(Beginning of Provided data)

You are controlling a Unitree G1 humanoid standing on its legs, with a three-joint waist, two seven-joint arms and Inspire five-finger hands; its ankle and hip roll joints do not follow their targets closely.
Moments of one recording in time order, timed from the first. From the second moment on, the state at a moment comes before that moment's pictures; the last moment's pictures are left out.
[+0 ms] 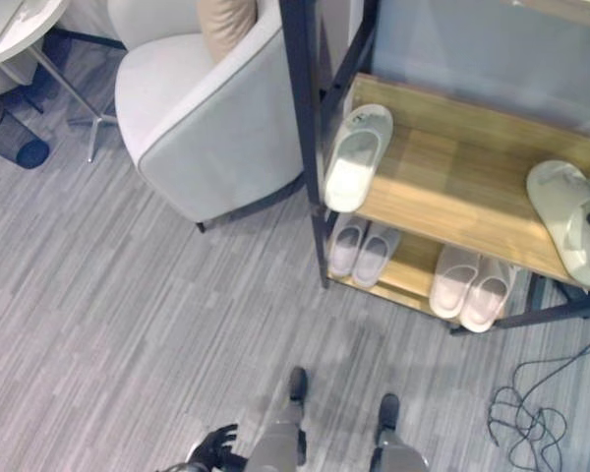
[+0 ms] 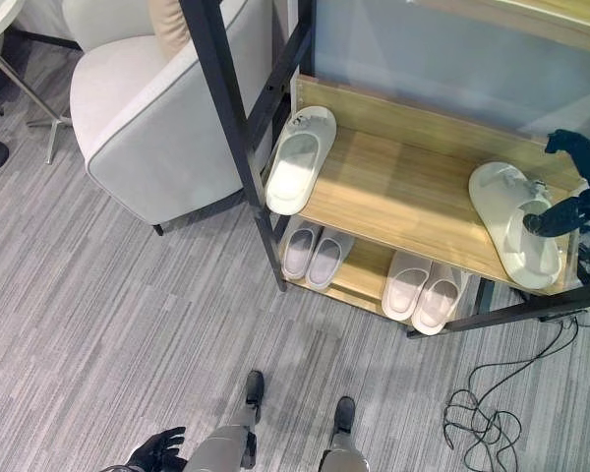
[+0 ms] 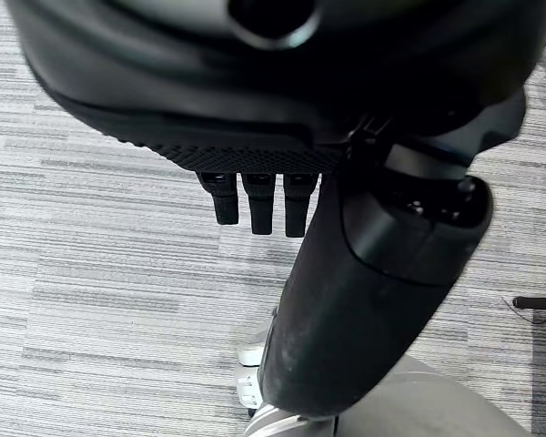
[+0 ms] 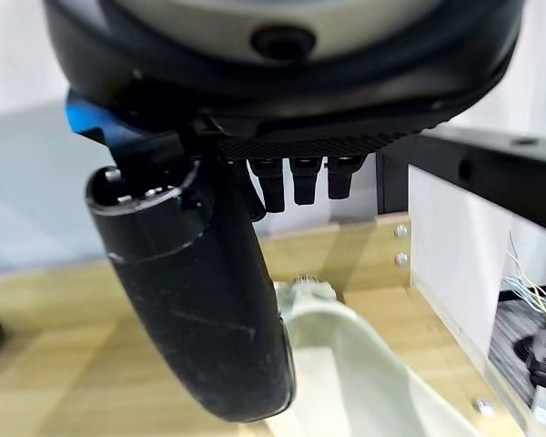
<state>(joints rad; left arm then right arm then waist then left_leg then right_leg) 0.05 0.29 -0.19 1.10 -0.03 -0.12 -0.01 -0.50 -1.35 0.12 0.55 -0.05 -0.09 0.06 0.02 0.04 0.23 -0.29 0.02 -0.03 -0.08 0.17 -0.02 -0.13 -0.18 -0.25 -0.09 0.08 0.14</state>
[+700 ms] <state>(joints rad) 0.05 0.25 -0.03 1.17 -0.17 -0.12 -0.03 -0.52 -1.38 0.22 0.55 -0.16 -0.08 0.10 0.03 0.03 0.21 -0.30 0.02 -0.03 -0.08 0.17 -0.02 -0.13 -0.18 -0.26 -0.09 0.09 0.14</state>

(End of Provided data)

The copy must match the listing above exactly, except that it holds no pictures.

■ **Reply**
You are controlling a Unitree G1 humanoid standing on its legs, with a three-joint waist, two seven-joint arms and Inspire five-finger hands; its ankle and hip roll joints do not follow their targets closely.
Moments of one recording in time order, timed from the first. From the second moment on, the state at a moment comes before that moment's pictures; the last moment's pictures are left out.
[+0 ms] 
[+0 ms] 
[+0 ms] 
[+0 ms] 
<state>(joints rad; left arm then right arm then waist then left_leg then right_leg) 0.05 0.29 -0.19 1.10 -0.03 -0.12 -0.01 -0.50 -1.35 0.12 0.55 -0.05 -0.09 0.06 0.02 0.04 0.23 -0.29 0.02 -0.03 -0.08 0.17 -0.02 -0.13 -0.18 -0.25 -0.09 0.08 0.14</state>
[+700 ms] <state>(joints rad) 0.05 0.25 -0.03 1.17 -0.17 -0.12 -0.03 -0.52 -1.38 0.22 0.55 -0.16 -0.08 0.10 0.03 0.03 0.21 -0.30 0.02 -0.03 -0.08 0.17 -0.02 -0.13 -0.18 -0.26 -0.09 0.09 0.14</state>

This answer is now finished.